Myogenic autoregulation of flow may be inversely related to endothelium-derived relaxing factor activity.

The influence of basal endothelium-derived relaxing factor (EDRF) activity on autoregulation was studied under conditions of controlled-flow and controlled-pressure perfusion in the isolated rabbit ear, a weakly autoregulating vascular bed. Hemoglobin and NG-monomethyl-L-arginine were used to inhibit EDRF activity, and in some experiments resting tone was increased by serotonin. The diameters of five generations of resistance arteries (ranging from 70 to 1,000 microns in size) were measured at different flow rates by X-ray microangiography. Diameter-flow (D-Q) relationships were correlated with pressure-flow (P-Q) and conductance-flow (G-Q) relationships.

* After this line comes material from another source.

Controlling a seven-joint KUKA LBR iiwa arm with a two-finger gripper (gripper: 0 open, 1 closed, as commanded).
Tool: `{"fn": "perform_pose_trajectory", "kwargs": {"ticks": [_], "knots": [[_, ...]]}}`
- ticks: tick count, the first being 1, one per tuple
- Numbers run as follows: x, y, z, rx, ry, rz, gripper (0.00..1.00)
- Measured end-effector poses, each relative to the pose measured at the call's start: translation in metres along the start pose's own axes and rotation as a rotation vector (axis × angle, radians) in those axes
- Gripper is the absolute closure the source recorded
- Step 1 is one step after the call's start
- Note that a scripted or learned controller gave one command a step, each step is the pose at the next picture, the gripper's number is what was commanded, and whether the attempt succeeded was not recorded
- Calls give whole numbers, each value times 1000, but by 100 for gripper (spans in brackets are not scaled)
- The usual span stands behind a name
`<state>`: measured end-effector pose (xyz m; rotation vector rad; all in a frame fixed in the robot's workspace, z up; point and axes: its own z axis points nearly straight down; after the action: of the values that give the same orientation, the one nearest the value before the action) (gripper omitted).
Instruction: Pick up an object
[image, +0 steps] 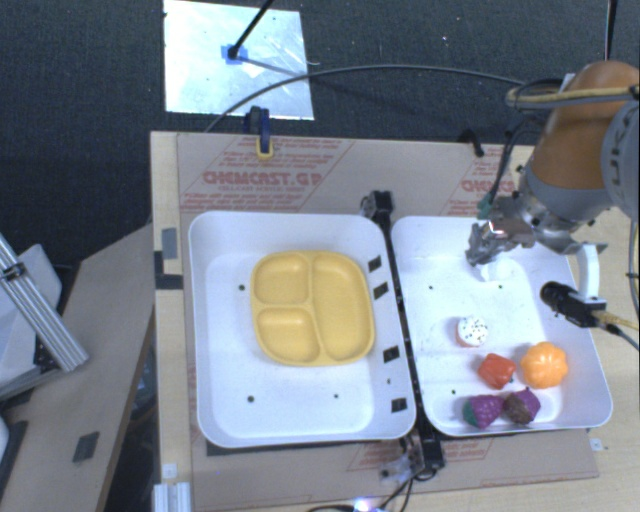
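A dark carpeted floor (80, 110) surrounds a pale wooden tabletop (165, 330), which is covered by a brown sheet (330, 170) printed with red lettering. On the floor beyond the tabletop lies a shiny square sheet (235, 60) with a blue marker (234, 53) on it. At the left edge stand a slanted metal rail (35, 310) and a lower tan surface (90, 400).

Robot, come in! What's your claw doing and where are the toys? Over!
Gripper over right bin's far end, nothing seen in it. Toys untouched at near end: white ball, orange ball. Path between them clear.
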<state>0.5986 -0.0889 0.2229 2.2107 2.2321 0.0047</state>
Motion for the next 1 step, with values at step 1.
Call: {"fn": "perform_pose_trajectory", "kwargs": {"ticks": [1], "knots": [[49,-14,10,2,0,1,100]]}}
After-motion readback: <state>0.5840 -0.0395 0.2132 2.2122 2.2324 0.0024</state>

In the presence of EDRF activity no autoregulation was observed, P-Q relationships being linear and G-Q and D-Q relationships common both to controlled-flow and to controlled-pressure modes of perfusion. After inhibition of EDRF activity in constricted preparations, P-Q relationships became sigmoidal in shape in controlled-pressure perfusion mode, reflecting a range of perfusion pressures/flow rates over which they were able to "autoregulate" flow. Over this autoregulatory range the corresponding G-Q and D-Q relationships exhibited regions of negative slope. Autoregulation was not observed in controlled-flow perfusion mode even in the absence of EDRF activity. The findings imply that flow- or pressure-dependent constriction can mediate autoregulation in controlled-pressure mode when not overridden by basal EDRF activity, as normally appears to be the case in these preparations. Differences in autoregulation in different organs may be inversely related to EDRF activity, which is known to differ between vascular beds.